== Problem to work on ==
Copy every line of the material precisely.

== Data provided ==
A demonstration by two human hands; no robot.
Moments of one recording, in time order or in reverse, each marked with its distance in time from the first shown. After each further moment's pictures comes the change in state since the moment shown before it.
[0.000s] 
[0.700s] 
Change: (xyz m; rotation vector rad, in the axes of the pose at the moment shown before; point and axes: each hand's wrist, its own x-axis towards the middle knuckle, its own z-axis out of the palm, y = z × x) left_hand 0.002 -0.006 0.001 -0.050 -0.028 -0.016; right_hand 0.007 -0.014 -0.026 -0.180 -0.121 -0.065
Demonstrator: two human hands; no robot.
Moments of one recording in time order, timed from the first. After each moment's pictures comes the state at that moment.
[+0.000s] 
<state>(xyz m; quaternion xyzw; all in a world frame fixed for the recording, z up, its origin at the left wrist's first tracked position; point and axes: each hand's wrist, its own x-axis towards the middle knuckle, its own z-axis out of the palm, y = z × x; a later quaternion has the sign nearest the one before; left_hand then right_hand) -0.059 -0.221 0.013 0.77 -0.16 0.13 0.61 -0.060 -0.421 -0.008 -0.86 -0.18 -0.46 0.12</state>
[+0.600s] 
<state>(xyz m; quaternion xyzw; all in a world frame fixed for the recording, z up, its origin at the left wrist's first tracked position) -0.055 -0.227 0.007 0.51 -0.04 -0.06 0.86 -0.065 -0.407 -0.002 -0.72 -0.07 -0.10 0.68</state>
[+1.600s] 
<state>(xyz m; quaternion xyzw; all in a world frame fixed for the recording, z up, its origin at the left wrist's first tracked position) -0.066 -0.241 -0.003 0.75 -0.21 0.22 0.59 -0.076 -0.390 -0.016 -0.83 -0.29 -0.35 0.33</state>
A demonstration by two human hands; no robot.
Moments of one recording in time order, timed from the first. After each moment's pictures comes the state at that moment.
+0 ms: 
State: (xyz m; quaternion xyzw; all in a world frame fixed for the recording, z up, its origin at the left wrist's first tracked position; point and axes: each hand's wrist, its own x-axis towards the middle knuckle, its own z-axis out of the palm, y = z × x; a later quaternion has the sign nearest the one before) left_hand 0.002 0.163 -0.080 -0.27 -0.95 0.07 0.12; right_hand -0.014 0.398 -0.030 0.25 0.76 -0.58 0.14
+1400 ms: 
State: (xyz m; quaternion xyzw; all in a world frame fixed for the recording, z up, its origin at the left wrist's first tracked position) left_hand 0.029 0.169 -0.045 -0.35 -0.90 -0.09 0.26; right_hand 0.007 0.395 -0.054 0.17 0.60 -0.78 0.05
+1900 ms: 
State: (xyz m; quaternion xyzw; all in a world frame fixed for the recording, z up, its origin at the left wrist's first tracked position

== Worked solution ==
A demonstration by two human hands; no robot.
Moments of one recording, in time order or in reverse, each marked with its distance in time from the first shown. After each further moment's pictures comes the change in state since the moment shown before it.
[0.000s] 
[0.700s] 
Change: (xyz m; rotation vector rad, in the axes of the pose at the moment shown before; point and axes: each hand's wrist, its own x-axis towards the middle knuckle, its own z-axis out of the palm, y = z × x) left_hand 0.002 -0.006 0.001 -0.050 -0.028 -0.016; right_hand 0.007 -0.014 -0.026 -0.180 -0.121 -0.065
Demonstrator: two human hands; no robot.
Moments of one recording in time order, timed from the first. After each moment's pictures comes the state at that moment.
[+0.000s] 
<state>(xyz m; quaternion xyzw; all in a world frame fixed for the recording, z up, its origin at the left wrist's first tracked position; point and axes: each hand's wrist, its own x-axis towards the middle knuckle, its own z-axis out of the palm, y = z × x; a later quaternion has the sign nearest the one before; left_hand then right_hand) -0.059 -0.221 0.013 0.77 -0.16 0.13 0.61 -0.060 -0.421 -0.008 -0.86 -0.18 -0.46 0.12</state>
[+0.600s] 
<state>(xyz m; quaternion xyzw; all in a world frame fixed for the recording, z up, its origin at the left wrist's first tracked position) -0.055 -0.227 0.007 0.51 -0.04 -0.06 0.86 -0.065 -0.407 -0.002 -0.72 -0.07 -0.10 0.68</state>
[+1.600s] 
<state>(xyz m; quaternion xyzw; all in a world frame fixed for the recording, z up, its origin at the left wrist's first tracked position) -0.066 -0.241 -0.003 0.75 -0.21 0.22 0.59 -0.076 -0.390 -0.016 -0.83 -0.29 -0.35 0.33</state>
A demonstration by two human hands; no robot.
Moments of one recording in time order, timed from the first. After each moment's pictures comes the state at that moment.
+0 ms: 
State: (xyz m; quaternion xyzw; all in a world frame fixed for the recording, z up, its origin at the left wrist's first tracked position; point and axes: each hand's wrist, its own x-axis towards the middle knuckle, its own z-axis out of the palm, y = z × x; a later quaternion has the sign nearest the one before) left_hand 0.002 0.163 -0.080 -0.27 -0.95 0.07 0.12; right_hand -0.014 0.398 -0.030 0.25 0.76 -0.58 0.14
+1400 ms: 
State: (xyz m; quaternion xyzw; all in a world frame fixed for the recording, z up, its origin at the left wrist's first tracked position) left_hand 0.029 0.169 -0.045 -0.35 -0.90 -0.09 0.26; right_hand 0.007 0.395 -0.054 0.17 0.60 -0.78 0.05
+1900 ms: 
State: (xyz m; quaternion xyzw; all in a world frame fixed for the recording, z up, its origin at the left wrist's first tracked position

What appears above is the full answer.